Rodziny ofiar, które poniosły śmierć w wypadkach stanowiących rezultat wadliwego mechanizmu zapłonowego w samochodach GM, żądają, by koncern został pociągnięty do odpowiedzialności karnej.
Bliscy nieżyjących domagają się wskazania i postawienia przed sądem tych pracowników koncernu motoryzacyjnego General Motors, którzy przez ponad dziesięć lat wiedzieli o niebezpiecznej usterce, ale ukrywali jej istnienie narażając życie kierowców.

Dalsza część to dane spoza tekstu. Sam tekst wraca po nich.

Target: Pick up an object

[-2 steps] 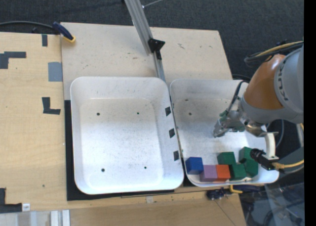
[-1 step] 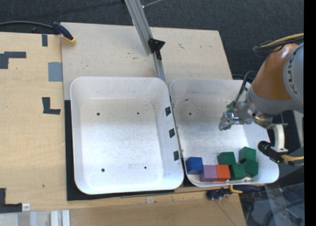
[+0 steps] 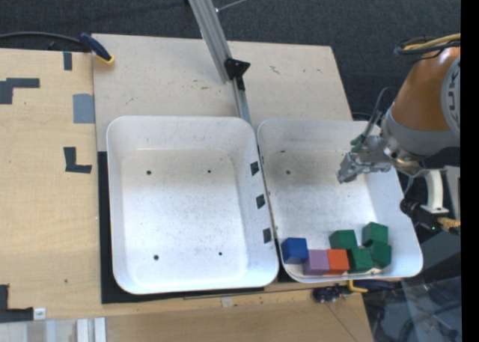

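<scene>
Small blocks lie clustered at the near edge of the right bin [image 3: 314, 146]: a blue block [image 3: 295, 249], a purple block [image 3: 319, 260], an orange block [image 3: 338, 260] and several green blocks [image 3: 364, 245]. My gripper [image 3: 350, 171] hangs over the right side of that bin, well behind the blocks, pointing down-left. Nothing shows between its fingers.
The left bin [image 3: 183, 202] stands beside the right one, with black clips [image 3: 260, 200] along the shared rim. A slanted metal pole [image 3: 209, 22] runs down to the bins' back junction. A blue-yellow tool [image 3: 97, 47] lies at the far left of the bench.
</scene>
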You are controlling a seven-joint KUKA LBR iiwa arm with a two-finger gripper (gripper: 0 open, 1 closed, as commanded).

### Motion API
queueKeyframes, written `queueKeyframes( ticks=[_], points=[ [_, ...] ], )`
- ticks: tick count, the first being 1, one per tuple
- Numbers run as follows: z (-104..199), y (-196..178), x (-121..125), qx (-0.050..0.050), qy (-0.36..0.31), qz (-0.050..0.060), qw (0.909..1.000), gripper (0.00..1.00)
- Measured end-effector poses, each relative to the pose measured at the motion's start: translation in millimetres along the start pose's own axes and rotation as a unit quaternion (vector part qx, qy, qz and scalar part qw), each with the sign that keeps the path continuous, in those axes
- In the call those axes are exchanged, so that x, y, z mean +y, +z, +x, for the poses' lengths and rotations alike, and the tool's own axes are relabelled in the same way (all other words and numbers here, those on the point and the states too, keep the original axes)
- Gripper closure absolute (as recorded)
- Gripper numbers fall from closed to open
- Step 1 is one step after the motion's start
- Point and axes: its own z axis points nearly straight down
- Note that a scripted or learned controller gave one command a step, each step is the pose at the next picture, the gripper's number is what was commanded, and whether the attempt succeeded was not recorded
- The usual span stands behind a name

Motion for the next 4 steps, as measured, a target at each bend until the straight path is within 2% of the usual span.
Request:
queueKeyframes(
  ticks=[1, 2, 4],
  points=[
    [-3, -62, -2, -0.001, 0.001, -0.001, 1.0, 1.0],
    [59, -62, 14, 0.001, -0.002, 0.003, 1.0, 1.0],
    [155, -36, 47, 0.001, -0.002, 0.003, 1.0, 1.0]
  ],
)
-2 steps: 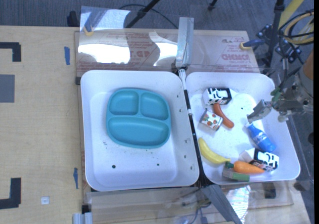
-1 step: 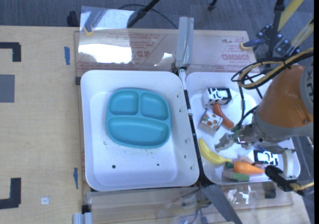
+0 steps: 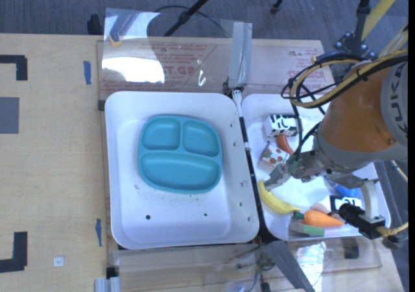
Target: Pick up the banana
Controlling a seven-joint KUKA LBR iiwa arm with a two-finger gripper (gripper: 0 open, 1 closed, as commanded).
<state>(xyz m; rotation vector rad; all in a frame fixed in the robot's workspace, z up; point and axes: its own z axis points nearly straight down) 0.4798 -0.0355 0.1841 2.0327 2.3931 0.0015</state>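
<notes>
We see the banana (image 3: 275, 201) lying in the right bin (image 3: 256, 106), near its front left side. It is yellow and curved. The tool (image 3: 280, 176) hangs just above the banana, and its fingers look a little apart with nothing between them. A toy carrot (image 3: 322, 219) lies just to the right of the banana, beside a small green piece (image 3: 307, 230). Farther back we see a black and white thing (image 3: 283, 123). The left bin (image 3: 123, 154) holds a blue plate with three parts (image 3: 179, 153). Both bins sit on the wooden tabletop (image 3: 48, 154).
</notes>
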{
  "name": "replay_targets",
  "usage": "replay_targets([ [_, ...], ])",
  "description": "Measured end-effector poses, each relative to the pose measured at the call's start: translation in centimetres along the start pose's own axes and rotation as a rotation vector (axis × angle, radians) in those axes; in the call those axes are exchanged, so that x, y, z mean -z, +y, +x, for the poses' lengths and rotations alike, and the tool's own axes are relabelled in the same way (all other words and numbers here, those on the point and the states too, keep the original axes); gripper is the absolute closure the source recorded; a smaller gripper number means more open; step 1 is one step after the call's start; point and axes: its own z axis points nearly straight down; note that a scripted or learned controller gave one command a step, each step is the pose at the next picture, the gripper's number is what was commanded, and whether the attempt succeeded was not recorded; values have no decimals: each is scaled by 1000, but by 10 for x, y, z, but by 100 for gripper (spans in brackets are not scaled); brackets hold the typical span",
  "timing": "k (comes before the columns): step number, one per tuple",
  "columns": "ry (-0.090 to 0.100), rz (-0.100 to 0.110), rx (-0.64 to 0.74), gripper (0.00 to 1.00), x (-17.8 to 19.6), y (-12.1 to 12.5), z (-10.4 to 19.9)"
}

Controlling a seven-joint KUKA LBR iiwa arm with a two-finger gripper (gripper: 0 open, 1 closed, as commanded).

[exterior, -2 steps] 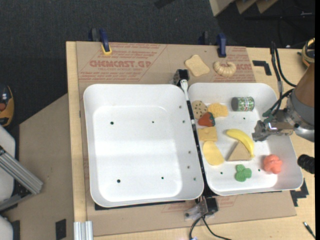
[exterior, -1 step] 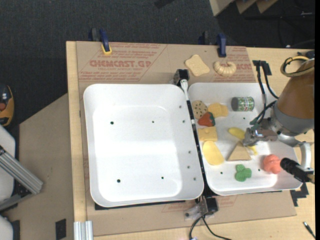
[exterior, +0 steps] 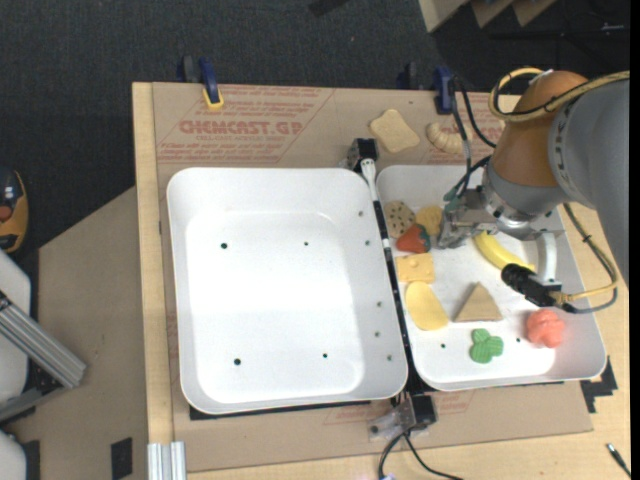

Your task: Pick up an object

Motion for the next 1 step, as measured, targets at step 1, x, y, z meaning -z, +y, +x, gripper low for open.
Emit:
replay_targets([
  [1, -2, 4, -7, 0, 2, -3, -5],
])
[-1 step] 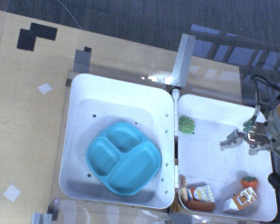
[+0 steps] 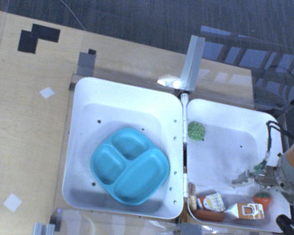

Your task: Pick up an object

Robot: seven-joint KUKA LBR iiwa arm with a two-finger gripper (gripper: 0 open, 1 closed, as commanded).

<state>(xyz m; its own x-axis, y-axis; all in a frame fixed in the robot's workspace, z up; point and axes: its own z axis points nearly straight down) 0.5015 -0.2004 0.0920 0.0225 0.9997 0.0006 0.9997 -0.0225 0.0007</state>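
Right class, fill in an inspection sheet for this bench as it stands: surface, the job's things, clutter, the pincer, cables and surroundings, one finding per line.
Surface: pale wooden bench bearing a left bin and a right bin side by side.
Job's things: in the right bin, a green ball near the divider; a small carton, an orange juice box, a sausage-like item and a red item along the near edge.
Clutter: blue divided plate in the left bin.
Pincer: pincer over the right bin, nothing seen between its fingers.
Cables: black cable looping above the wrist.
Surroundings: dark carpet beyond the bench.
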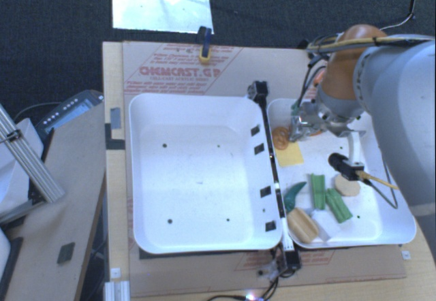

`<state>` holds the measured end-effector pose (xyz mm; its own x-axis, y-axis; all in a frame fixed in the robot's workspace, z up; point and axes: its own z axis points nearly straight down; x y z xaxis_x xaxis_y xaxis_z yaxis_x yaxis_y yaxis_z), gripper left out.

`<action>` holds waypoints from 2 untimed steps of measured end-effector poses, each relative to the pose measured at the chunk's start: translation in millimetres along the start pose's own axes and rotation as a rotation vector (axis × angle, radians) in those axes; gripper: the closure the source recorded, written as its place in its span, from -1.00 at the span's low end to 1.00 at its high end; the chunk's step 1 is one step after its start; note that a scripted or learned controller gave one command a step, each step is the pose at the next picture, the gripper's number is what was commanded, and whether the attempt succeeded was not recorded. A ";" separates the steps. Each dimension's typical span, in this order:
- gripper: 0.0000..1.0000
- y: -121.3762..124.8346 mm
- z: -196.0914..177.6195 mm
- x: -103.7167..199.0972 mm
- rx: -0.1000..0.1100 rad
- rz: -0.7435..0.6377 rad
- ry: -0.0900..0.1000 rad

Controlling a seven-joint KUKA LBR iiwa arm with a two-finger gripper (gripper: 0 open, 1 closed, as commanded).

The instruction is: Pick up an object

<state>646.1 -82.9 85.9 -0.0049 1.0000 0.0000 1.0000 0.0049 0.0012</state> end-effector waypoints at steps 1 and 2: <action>1.00 -5.4 -208.7 48.1 -0.019 -0.004 0.001; 1.00 24.9 -210.5 84.3 -0.005 -0.003 0.001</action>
<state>670.4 1.6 296.4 -0.0081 1.0000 0.0007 0.9999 0.0081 0.0062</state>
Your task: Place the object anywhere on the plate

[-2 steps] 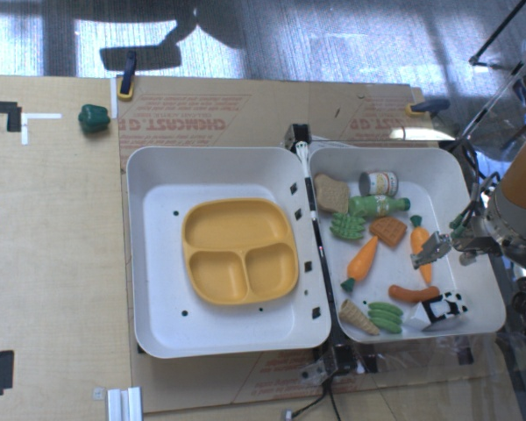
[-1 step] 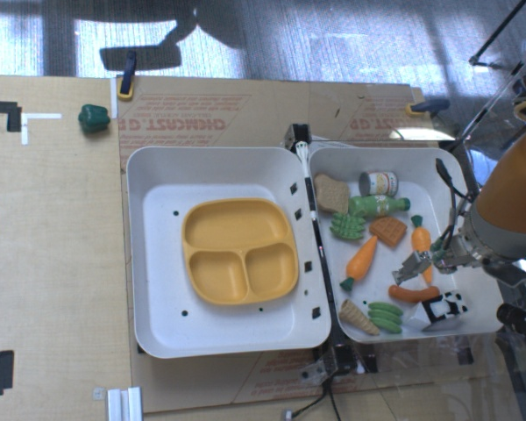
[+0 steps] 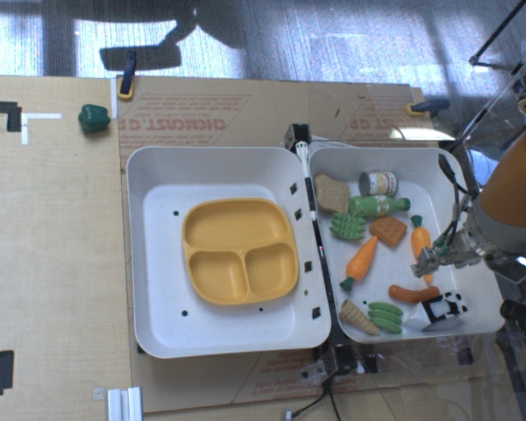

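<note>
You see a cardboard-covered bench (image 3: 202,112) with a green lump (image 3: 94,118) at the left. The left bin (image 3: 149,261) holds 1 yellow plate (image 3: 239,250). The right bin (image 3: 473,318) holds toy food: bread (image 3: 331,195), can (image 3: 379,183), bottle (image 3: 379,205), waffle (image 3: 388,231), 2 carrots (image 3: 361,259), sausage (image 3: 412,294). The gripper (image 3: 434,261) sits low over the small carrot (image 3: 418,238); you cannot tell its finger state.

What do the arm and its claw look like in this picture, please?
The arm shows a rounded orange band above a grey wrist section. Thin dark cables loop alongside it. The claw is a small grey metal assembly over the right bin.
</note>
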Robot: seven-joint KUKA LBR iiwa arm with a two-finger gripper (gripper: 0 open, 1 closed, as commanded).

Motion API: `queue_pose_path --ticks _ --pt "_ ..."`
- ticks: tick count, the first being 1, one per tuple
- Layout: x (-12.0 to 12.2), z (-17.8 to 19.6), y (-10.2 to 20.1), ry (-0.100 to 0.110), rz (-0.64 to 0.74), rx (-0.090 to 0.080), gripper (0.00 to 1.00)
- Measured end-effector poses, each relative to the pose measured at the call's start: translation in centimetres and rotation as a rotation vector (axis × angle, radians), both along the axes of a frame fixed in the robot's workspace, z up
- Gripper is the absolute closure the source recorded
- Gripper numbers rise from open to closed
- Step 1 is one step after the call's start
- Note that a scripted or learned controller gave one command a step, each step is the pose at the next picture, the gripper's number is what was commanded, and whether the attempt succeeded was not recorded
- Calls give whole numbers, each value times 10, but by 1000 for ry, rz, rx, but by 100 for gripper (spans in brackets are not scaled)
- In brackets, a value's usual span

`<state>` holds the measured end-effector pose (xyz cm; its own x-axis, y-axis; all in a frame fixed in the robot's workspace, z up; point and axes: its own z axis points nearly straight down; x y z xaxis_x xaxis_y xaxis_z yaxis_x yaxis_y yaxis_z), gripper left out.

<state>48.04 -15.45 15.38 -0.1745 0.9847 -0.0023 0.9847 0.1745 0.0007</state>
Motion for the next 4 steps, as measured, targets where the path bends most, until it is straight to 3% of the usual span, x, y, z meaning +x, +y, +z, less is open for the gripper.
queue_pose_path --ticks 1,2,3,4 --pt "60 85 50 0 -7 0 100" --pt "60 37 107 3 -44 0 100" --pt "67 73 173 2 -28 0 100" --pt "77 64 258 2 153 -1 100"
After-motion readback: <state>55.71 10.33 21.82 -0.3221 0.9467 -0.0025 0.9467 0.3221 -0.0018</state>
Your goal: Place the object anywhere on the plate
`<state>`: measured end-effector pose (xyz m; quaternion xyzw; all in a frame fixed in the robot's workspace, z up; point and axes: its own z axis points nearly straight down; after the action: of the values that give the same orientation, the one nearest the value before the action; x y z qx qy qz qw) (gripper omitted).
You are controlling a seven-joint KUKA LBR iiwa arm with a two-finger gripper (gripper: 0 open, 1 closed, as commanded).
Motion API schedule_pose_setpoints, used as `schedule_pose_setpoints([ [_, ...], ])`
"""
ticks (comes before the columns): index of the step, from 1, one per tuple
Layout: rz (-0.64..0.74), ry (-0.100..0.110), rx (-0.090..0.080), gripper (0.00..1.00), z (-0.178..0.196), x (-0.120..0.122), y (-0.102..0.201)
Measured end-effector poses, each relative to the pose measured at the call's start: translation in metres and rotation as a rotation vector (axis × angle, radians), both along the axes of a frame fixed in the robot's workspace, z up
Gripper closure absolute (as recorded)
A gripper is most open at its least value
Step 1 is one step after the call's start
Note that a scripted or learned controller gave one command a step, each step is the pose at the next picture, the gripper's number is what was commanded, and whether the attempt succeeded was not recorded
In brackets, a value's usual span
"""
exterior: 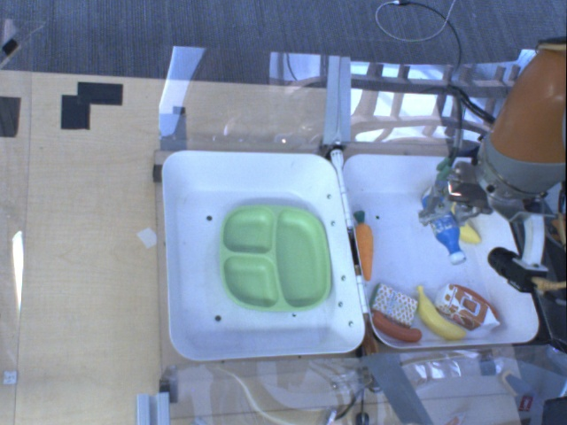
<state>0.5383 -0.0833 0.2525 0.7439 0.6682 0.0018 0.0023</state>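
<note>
A green divided plate [275, 257] lies in the middle of the left white bin [186, 326]. My gripper [446, 199] hangs over the right bin [390, 180], near its far right part. Directly below and in front of it lies a blue bottle [446, 231] with a white cap [457, 257], its upper end meeting the gripper's tip. Whether the bottle is gripped cannot be made out. A small yellow item [470, 234] lies just to the right of the bottle.
An orange carrot [363, 248] lies along the right bin's left wall. At that bin's front sit a patterned snack box [394, 304], a red sausage [396, 328], a banana [436, 317] and a small carton [465, 306]. A metal divider [337, 104] stands behind the bins.
</note>
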Motion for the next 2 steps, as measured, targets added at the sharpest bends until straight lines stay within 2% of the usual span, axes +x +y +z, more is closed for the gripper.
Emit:
schedule_pose_setpoints([
  [1,0.149,0.002,0.001,1.00,-0.068,-0.013,0.080],
  [2,0.306,0.003,0.001,1.00,-0.068,-0.020,0.148],
])
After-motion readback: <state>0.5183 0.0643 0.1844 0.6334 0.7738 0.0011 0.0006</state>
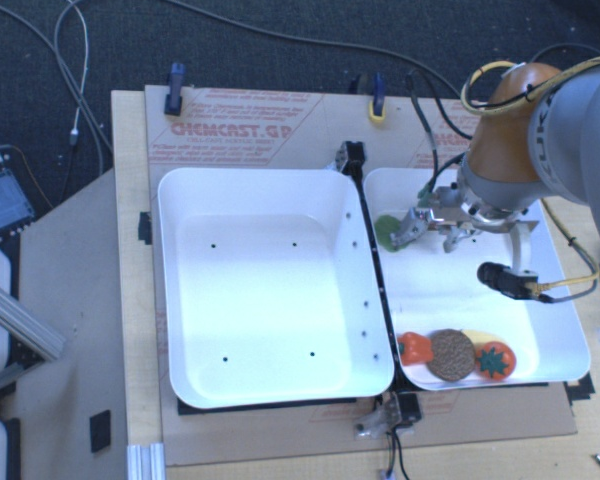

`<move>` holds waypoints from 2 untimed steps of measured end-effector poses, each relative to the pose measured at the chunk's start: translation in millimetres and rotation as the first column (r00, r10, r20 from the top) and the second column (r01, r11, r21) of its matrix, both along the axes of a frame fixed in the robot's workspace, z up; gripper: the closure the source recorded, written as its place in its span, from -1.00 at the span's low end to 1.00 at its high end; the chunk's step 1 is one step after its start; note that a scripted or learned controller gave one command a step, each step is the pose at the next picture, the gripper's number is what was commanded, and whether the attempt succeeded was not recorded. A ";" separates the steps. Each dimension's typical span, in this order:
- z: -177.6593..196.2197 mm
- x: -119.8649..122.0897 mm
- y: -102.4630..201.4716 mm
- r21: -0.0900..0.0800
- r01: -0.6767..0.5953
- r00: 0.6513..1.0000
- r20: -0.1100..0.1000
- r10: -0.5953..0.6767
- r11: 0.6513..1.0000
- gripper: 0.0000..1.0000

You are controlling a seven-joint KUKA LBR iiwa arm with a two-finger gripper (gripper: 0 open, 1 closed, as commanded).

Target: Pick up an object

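Observation:
My gripper hangs low over the back part of the right bin, its fingers spread apart with nothing between them. A small green object lies just left of the left fingertip, against the bin's left wall; I cannot tell if they touch. Along the right bin's front edge lie a red tomato-like piece, a brown round patty, a yellow piece partly hidden behind the patty, and a red piece with a green top.
The left bin sits beside the right one, with a black divider edge between them. A black part with a cable juts from the arm over the right bin. Clamps and cables lie at the bench's back edge.

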State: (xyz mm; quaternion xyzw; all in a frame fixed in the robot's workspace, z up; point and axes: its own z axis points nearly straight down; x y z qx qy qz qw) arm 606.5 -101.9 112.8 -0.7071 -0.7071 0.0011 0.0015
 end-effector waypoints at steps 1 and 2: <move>13.2 1.5 -0.1 -0.001 0.000 1.000 0.006 0.000 1.000 1.00; 57.1 4.0 5.0 -0.001 -0.001 1.000 0.008 0.001 1.000 1.00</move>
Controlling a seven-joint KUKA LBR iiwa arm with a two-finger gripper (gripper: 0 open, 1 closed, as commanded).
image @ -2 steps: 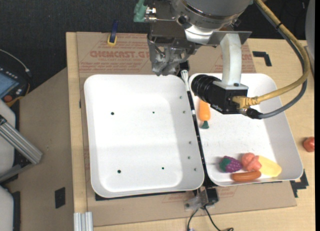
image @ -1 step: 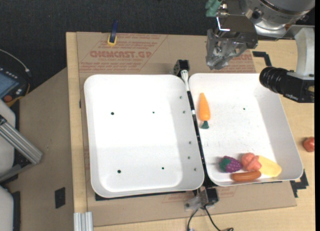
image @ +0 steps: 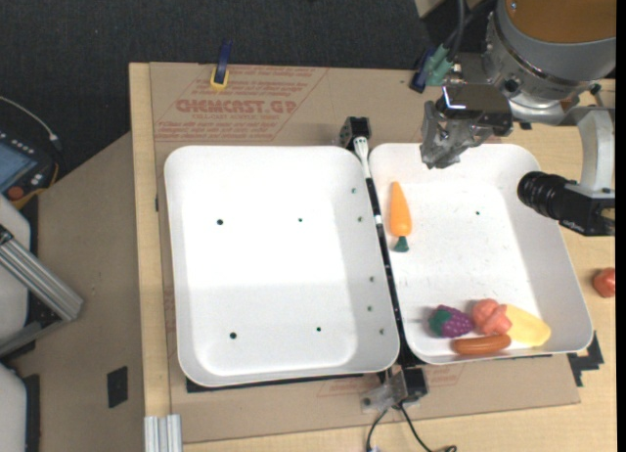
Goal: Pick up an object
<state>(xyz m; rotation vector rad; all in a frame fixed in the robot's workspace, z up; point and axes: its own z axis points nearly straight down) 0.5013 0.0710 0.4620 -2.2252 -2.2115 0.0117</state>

Jak informuje telewizja WLS, jedną z ofiar była 21-letnia Kelly Ruddy ze Scranton w Pensylwanii. Poniosła śmierć w 2010 r., gdy prowadzony przez nią chevrolet Cobalt nagle wymknął się spod kontroli kierowcy, zjechał z autostrady i rozbił się.
Ojciec młodej kobiety Leo Ruddy wziął udział w ubiegłym tygodniu w przesłuchaniach w Kongresie Stanów Zjednoczonych w sprawie GM. Ruddy wyraził przekonanie, że za tak karygodne zaniedbania, jakich dopuścił się koncern, winni powinni trafić do więzienia w przeciwnym razie społeczeństwo nie będzie chronione przed podobnym brakoróbstwem w przyszłości.
Podczas przesłuchań na Kapitolu parlamentarzyści wzięli w krzyżowy ogniu pytań nową prezes wykonawczą GM Mary Barra. Żądali m.in., by wyjaśniła, dlaczego w 2006 r. pracownik koncernu próbował umyślnie ukryć istnienie wad. Według przedstawicieli organizacji konsumenckich, koncern GM utrzymywał też w tajemnicy kluczową informację: że usterka zapłonu prowadzi do blokady poduszek bezpieczeństwa podczas wypadku.
W opinii prawników, będzie trudne postawienie przed sądem karnym konkretnych pracowników GM, którzy mogli być odpowiedzialni za ukrywanie wad konstrukcyjnych.
W ubiegłym miesiącu Departament Sprawiedliwości sfinalizował roczne dochodzenie w sprawie usterek w samochodach wyprodukowanych przez koncern Toyota i nie wystosował żadnych formalnych zarzutów przeciwkon indywidualnym pracownikom. Można się spodziewać, że podobnie będzie w przypadku GM.
General Motors przyznał się, że w 2004 i 2005 r. jego inżynierowie przedstawili plany usunięcia usterek w kilku modelach małych samochodów, m.in. w markach Cobalt i Saturn, ale konieczne naprawy nigdy nie zostały przeprowadzone. GM utrzymuje, że wyższe szczeble kierownicze w firmie nigdy nie zostały poinformowane o planie skorygowania wad.
Dopiero w lutym tego roku opublikowano listę 2,6 mln wadliwych samochodów, powiadomiono ich właścicieli i rozpoczęto naprawianie aut, a także wycofano ze sprzedaży niektóre modele.